What to work on - From the entries, copy every line that carries the string "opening".

Data extracts -
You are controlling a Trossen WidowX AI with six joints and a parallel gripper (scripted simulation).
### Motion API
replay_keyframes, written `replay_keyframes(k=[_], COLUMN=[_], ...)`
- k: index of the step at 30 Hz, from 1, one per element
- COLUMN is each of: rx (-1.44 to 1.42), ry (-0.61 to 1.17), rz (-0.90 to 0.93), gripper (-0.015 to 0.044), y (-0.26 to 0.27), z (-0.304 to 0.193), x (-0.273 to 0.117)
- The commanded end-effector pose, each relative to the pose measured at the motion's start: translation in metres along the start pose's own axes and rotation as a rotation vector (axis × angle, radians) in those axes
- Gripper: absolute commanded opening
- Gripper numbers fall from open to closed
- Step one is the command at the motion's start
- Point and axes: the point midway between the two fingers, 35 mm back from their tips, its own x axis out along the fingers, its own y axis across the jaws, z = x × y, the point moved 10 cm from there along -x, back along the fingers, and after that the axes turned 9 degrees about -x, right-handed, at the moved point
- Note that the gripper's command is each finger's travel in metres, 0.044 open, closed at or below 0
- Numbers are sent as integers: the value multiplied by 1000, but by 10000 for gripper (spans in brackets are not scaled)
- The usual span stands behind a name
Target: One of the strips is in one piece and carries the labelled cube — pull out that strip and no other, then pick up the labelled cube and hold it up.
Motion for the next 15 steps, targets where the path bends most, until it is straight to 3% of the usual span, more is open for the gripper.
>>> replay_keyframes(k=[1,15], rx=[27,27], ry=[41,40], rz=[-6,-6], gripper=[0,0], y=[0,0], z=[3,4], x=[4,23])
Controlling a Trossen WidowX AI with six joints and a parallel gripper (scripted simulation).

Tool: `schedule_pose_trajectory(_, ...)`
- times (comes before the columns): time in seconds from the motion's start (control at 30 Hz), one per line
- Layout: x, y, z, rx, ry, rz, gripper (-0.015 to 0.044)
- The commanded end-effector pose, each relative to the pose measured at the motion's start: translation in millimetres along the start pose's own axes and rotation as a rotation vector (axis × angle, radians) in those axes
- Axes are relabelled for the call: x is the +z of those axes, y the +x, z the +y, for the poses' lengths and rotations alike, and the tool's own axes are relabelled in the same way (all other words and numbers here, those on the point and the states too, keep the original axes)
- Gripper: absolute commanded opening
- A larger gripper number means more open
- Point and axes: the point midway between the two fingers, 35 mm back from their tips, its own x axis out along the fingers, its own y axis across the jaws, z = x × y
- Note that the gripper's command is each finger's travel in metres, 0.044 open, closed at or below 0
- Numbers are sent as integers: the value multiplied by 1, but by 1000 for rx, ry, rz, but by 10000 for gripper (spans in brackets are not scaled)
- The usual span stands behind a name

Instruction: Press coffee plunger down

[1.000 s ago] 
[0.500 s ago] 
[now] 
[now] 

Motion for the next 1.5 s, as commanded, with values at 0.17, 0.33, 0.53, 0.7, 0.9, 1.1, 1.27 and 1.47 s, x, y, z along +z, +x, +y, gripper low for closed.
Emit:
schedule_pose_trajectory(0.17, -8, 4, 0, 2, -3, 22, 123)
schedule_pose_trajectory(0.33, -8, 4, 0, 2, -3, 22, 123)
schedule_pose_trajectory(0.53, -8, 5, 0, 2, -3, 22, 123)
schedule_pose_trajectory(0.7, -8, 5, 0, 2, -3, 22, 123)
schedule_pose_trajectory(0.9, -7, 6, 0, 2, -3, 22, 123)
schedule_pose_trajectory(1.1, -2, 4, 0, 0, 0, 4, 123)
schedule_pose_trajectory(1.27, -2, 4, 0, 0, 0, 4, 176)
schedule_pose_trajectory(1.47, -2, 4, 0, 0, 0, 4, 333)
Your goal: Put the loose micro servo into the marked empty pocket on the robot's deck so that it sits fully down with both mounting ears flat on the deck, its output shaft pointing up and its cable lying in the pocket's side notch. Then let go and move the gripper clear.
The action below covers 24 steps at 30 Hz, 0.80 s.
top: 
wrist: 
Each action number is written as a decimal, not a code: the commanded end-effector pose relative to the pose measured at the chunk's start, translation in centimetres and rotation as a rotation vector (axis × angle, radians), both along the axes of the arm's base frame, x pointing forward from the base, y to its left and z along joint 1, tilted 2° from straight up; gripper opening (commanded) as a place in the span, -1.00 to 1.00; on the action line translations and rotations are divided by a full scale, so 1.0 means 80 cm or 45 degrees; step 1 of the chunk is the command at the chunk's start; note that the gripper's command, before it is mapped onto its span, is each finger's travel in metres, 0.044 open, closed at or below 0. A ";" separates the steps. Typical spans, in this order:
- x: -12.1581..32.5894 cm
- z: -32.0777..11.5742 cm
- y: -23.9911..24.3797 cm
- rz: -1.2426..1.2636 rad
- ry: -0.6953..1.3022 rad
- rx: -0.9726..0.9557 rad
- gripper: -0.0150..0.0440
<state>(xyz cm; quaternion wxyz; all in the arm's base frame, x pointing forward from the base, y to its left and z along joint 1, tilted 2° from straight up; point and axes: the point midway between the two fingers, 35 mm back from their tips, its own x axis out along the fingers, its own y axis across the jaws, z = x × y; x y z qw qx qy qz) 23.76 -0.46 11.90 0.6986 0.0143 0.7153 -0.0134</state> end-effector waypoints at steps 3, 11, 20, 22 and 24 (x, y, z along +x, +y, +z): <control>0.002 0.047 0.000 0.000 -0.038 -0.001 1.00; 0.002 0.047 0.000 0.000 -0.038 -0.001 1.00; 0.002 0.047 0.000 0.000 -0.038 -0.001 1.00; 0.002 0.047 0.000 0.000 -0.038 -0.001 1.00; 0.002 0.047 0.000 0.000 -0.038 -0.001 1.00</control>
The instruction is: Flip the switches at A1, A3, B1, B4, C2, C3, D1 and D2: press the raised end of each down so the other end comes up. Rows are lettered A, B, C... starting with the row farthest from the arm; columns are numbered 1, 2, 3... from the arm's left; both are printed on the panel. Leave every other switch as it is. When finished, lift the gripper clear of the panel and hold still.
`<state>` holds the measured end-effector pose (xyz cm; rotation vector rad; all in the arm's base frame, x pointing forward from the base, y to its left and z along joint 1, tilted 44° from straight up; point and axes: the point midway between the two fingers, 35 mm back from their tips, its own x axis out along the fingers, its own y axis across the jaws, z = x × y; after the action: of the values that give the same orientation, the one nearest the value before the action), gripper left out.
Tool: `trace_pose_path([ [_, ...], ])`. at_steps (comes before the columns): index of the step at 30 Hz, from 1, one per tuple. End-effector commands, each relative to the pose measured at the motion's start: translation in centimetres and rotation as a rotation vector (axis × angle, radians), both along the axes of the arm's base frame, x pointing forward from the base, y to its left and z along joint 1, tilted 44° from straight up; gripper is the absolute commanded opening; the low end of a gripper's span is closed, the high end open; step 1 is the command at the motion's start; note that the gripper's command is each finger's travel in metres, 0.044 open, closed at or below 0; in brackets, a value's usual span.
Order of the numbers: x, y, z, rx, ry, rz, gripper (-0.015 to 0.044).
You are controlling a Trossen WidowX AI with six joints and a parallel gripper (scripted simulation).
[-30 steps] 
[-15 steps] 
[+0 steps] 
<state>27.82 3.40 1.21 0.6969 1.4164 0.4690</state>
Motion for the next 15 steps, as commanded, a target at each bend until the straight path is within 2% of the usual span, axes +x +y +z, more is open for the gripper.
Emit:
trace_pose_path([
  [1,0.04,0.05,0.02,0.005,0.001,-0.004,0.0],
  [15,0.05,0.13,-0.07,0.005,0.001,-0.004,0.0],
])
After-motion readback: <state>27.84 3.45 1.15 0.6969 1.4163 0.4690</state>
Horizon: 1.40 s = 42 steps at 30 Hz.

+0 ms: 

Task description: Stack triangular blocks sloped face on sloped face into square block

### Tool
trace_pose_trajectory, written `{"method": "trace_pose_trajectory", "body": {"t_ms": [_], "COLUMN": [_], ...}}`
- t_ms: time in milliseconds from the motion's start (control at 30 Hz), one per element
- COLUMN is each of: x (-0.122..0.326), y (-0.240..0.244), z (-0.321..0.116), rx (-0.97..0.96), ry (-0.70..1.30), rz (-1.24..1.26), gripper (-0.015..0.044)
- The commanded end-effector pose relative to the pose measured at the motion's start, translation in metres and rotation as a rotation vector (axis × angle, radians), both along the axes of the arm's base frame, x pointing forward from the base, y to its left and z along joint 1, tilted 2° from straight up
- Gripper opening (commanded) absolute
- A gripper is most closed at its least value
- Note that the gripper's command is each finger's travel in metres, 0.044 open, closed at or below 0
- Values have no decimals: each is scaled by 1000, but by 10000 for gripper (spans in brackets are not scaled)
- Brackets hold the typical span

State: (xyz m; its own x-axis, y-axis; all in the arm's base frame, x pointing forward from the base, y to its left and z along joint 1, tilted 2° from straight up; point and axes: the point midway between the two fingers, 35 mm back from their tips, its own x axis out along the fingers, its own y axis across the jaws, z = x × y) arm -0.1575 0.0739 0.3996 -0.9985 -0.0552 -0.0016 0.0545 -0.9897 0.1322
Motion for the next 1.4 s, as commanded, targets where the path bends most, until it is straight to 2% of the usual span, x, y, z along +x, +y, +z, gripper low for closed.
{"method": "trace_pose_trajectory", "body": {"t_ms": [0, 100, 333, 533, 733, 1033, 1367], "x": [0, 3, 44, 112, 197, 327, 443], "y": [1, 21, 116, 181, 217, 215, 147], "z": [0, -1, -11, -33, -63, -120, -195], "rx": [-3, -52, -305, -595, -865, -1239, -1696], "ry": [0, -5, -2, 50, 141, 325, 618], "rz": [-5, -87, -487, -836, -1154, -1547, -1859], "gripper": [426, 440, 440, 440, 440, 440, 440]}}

Worked solution -
- Gripper: absolute commanded opening
- Gripper: absolute commanded opening
Each action number is written as a decimal, not a code: the commanded end-effector pose relative to the pose measured at the chunk's start, translation in centimetres and rotation as a rotation vector (axis × angle, radians), both along the axes of the arm's base frame, x pointing forward from the base, y to its left and z along joint 1, tilted 2° from straight up; gripper opening (commanded) as a place in the span, -1.00 to 1.00; on the action line translations and rotations are divided by a full scale, so 1.0 means 80 cm or 45 degrees; step 1 of the chunk is the command at the chunk's start; note that the gripper's command, before it is mapped onto its span, is each finger's travel in metres, 0.044 open, closed at or below 0. A ";" separates the steps. Typical spans, in this order:
Tool: `trace_pose_path([ [_, ...], ])`. at_steps (comes before the columns): index of the step at 30 Hz, from 1, one per tuple. End-effector commands, each relative to the pose measured at the motion's start: translation in centimetres and rotation as a rotation vector (axis × angle, radians), both along the axes of the arm's base frame, x pointing forward from the base, y to its left and z along joint 1, tilted 44° from straight up; gripper is the absolute commanded opening; the low end of a gripper's span is closed, the high end open; step 1 is the command at the motion's start; note that the gripper's command is each finger's travel in metres, 0.044 open, closed at or below 0; in brackets, a value's usual span.
- Gripper opening (commanded) absolute

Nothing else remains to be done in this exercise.